2.5. Strategi yang dilakukan pada hutan produksi

2.6. Kearifan tradisional pada hutan produksi

Yang unik dari Taman Nasional Bukit Tigapuluh adalah keberadaan masyarakat
tradisional di dalamnya, yakni Suku Anak Dalam/Suku Kubu dan Suku Talang Mamak.
Masyarakat tersebut hidup dengan cara yang masih sangat tradisional dan terkadang berpindah-
pindah (nomaden). Mereka mempunyai kearifan tradisional yang amat berperan dalam
konservasi hutan. Terutama Suku Talang Mamak percaya bahwa bukit dan tumbuhan yang ada
di sekitarnya mempunyai kekuatan magis dalam kehidupan mereka. Harmonis dengan alam
merupakan prinsip hidup mereka.

Hutan bagi suku-suku tersebut menjadi bagian tak terpisahkan, karena hidup mereka amat
bergantung kepada hutan. Namun demikian, mereka sangat arif dalam memanfaatkan sumber
daya hutan, dengan tidak bersikap eksploitatif. Mereka mengetahui waktu-waktu yang tepat
untuk memanfaatkan hasil hutan, seperti memetik buah, mengambil rotan, dan memanen madu.
Untuk membuka lahan baru, mereka juga tidak sembarangan menebang pohon di hutan. Ada
pohon-pohon tertentu yang tidak boleh ditebang, dan ada tata cara tersendiri untuk
menebangnya. Kearifan tersebut telah diwariskan secara turun temurun.
BAB III

PENUTUP

3.1. Kesimpulan

Hutan produksi merupakan kawasan hutan yang dimanfaatkan untuk memproduksi hasil
hutan. Negara bisa memberikan hutan negara berupa konsesi kepada pihak swasta untuk
dimanfaatkan dan dikelola hasil hutannya. Taman Nasional Bukit Tiga Puluh menyimpan
kekayaan flora dan fauna yang luar biasa. Di dalamnya terdapat sekitar 660 spesies tumbuh-
tumbuhan, 246 di antaranya adalah tumbuhan obat-obatan yang sering dimanfaatkan oleh
penduduk setempat. Sebanyak 550 spesies merupakan spesies langka yang sudah didata,
dikumpulkan, dan dipelihara. salah satu upaya yang dilakukan oleh Pemerintah Provinsi Riau
adalah melakukan pembinaan dan pengendalian tata kelola kawasan hutan industri. Adapun
pembinaan dan pengendalian kawasan hutan produksi ditingkat dilimpahkan kepada gubernur
selaku wakil pemerintah pusat di daerah provinsi yang diatur dalam Peraturan Menteri
Kehutanan Republik Indonesia Nomor: P.3/Menhut-Ii/2014 Tentang Petunjuk Teknis
Pelaksanaan Urusan Pemerintahan (Dekonsentrasi) Bidang Kehutanan Tahun 2014 Yang
Dilimpahkan Kepada Gubernur Selaku Wakil Pemerintah.
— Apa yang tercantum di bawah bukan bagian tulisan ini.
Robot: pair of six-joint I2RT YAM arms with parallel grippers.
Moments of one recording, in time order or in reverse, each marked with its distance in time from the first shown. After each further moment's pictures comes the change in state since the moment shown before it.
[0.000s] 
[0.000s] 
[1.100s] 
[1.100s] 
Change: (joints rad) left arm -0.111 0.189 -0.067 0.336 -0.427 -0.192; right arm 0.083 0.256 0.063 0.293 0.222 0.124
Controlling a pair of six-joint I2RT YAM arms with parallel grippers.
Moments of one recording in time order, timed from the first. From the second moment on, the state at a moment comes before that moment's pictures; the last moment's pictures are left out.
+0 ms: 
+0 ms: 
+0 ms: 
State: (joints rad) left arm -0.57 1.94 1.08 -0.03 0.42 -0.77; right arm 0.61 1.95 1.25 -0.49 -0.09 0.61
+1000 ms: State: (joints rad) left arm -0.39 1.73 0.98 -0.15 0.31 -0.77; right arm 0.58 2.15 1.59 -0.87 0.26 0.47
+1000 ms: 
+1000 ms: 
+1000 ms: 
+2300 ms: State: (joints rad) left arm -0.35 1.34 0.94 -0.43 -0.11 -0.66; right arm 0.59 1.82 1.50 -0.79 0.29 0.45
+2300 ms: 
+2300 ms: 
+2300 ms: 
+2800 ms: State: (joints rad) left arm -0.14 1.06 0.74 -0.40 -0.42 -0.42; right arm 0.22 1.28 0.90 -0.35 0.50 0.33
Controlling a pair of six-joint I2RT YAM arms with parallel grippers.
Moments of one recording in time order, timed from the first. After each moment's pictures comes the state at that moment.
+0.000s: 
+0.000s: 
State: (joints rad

BKSDA Jambi mencatat selama 2010 ditemukan 302 titik aktivitas pembalakan liar.
Pencurian dan distribusi kayu ilegal paling marak pada hutan produksi dan hutan produksi
terbatas di 223 lokasi. Selebihnya dalam area penggunaan lain 67 titik dan TNBT 2 titik. Mereka
mempunyai kearifan tradisional yang amat berperan dalam konservasi hutan. Terutama Suku
Talang Mamak percaya bahwa bukit dan tumbuhan yang ada di sekitarnya mempunyai kekuatan
magis dalam kehidupan mereka. Harmonis dengan alam merupakan prinsip hidup mereka.